- ACTION ITEM
Count the lines below that contain the word "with". Give only the number.
──────── INPUT RECORDS ────────
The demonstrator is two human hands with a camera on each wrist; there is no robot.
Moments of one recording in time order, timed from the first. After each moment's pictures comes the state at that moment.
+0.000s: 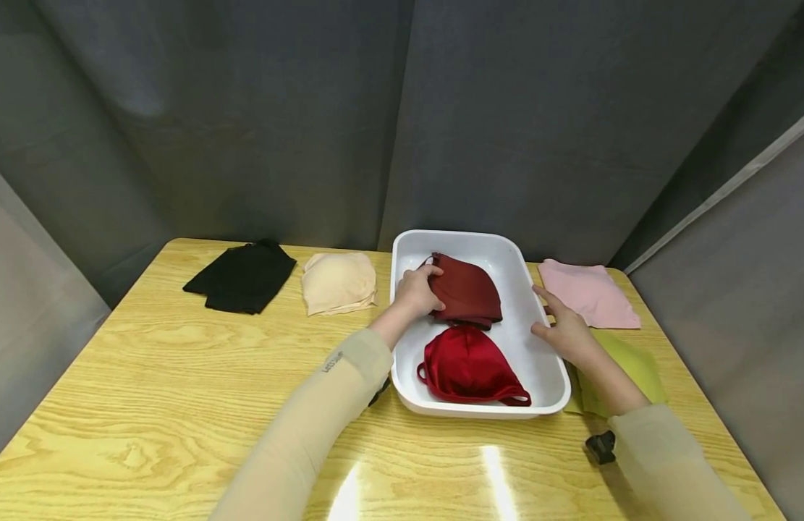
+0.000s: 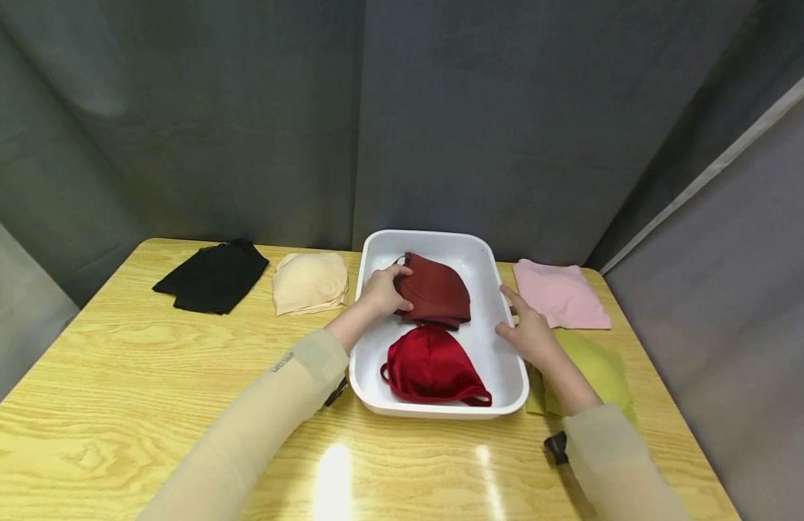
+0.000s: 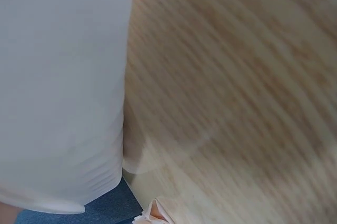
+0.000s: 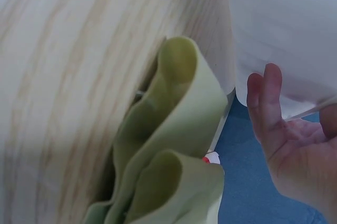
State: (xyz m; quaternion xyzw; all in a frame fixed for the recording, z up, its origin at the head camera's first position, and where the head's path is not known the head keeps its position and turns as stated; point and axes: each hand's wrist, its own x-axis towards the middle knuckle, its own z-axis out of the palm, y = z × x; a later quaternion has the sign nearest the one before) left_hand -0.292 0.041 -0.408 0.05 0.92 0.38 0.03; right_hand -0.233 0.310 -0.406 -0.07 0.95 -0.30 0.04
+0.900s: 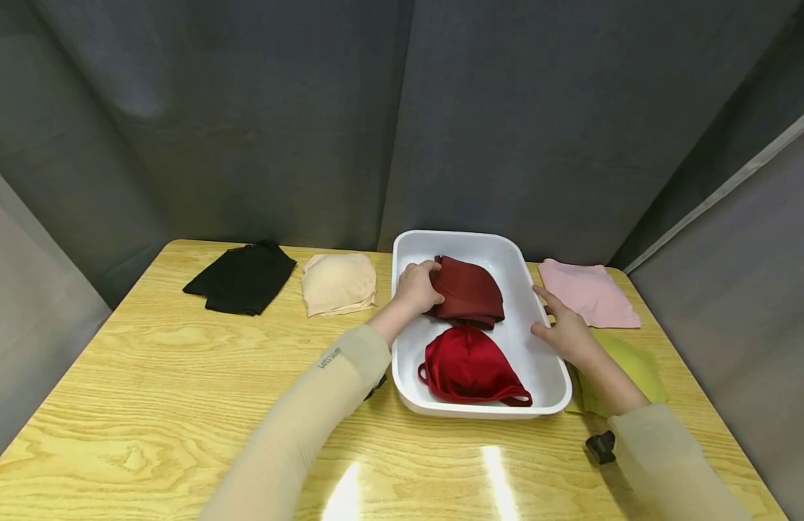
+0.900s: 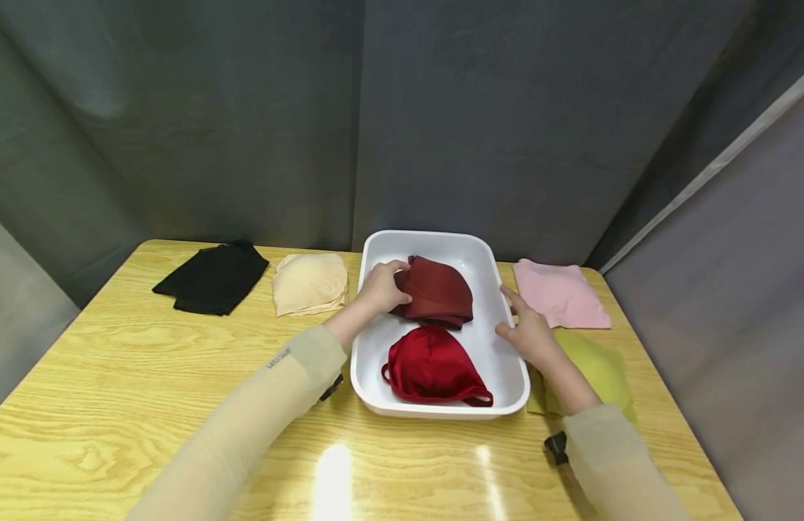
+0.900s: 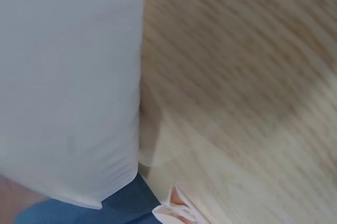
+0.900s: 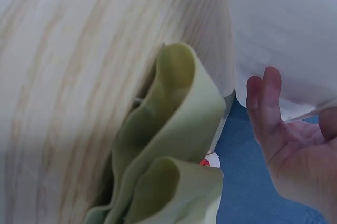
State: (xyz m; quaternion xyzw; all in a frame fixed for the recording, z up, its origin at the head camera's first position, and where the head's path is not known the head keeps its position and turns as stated) left_hand -0.296 0.039 -0.398 0.08 0.93 0.35 0.00; right_hand -0.235 0.310 -0.408 -0.06 0.95 -0.29 0.03
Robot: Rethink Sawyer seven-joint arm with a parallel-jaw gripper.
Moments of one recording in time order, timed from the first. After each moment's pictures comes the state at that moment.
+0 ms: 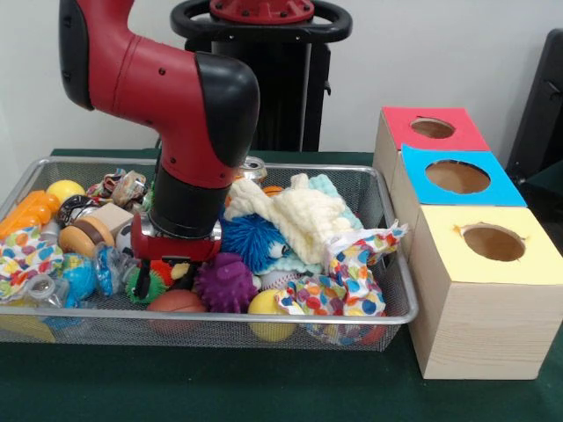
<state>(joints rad) -0.27 -0.26 -0.19 1.34 -0.22 0.37 1.35</state>
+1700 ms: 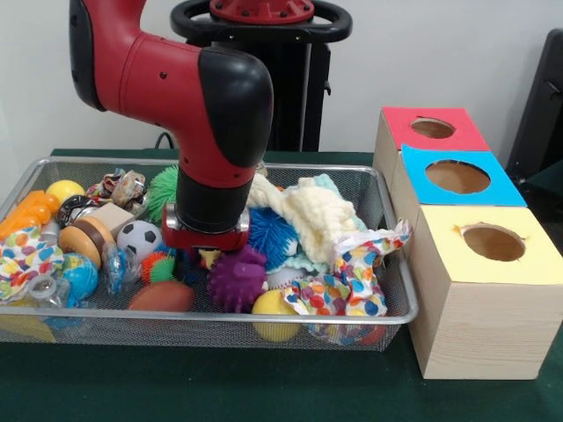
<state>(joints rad) -0.25 -0.27 -0.18 1.34 -0.06 0.59 1.35</state>
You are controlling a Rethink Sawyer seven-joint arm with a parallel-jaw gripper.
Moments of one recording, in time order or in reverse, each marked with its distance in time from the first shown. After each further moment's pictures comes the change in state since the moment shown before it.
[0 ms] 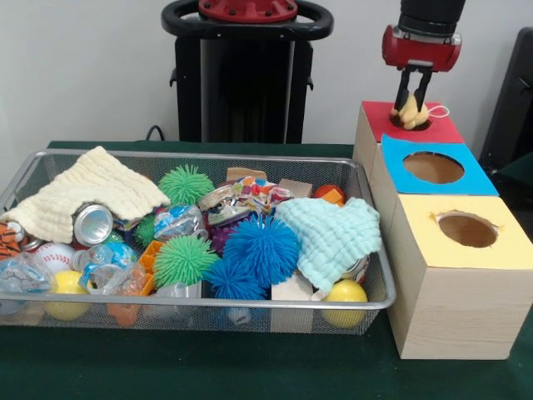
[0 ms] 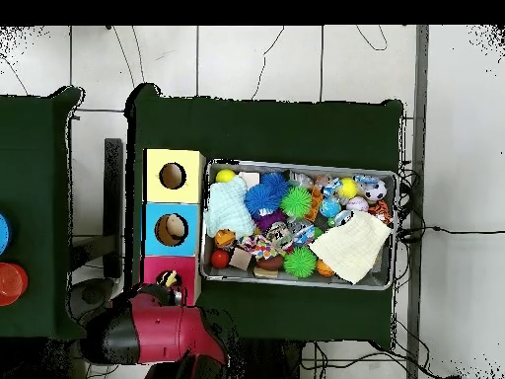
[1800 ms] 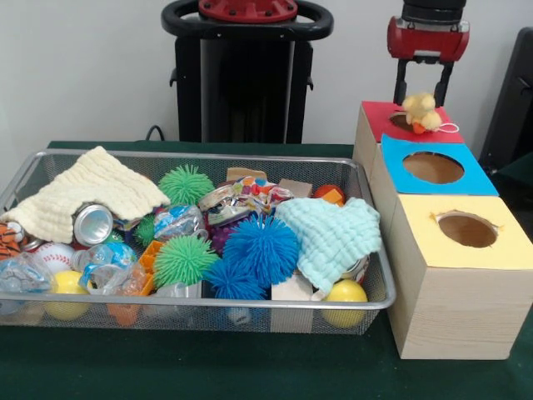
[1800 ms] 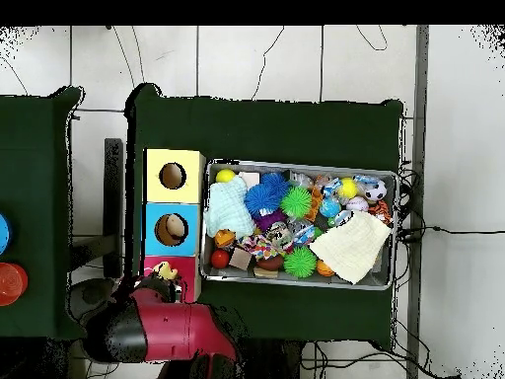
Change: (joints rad) arm -0.098 -0.073 0.089 0.031 -0.001 -0.018 0.000
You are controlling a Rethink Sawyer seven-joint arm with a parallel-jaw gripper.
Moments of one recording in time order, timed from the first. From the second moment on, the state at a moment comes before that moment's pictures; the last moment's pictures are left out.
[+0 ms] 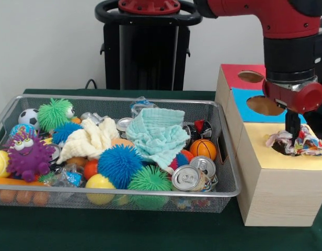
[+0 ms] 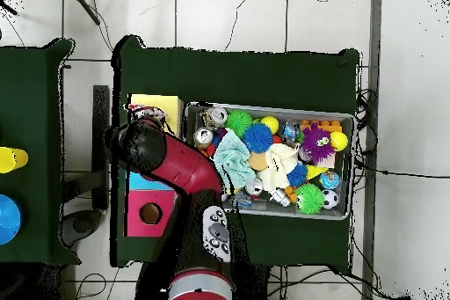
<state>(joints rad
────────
- WRITTEN RESPONSE
5